The lines needed are those below that contain the word "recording"; copy each one.

-- SOURCE DATA follows --

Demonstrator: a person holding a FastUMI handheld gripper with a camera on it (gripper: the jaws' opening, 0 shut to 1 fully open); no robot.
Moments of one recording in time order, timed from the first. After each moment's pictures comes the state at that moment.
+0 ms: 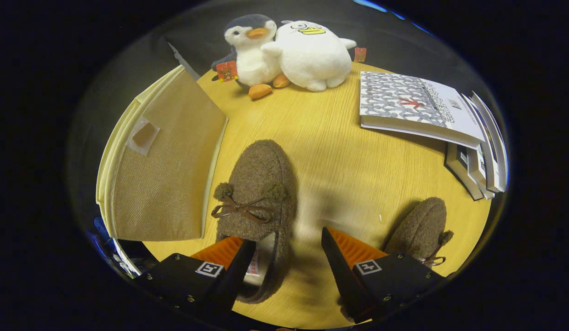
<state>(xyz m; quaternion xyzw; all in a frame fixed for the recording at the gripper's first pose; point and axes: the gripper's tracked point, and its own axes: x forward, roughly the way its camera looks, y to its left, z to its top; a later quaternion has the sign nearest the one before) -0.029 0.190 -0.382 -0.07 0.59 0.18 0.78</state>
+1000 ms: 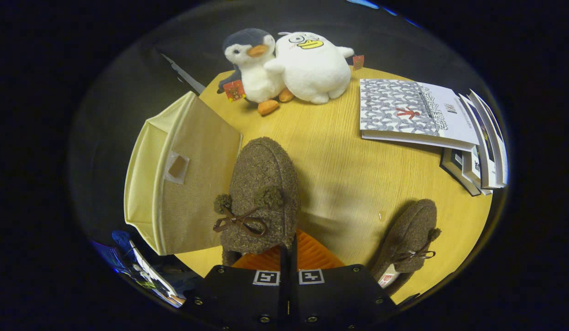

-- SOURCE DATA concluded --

● ANSWER AREA
Moments of one recording in time order, timed from the first. After each moment's pictures comes the state at that moment.
<state>(xyz m; quaternion xyzw; all in a frame fixed for the recording at the gripper's first pose; point and axes: the gripper's tracked point, and its own axes: x forward, roughly the way its camera looks, y to its left, z to its top; a later quaternion has the sign nearest the one before) -0.029 0.190 -0.382 -0.07 0.59 0.18 0.78</state>

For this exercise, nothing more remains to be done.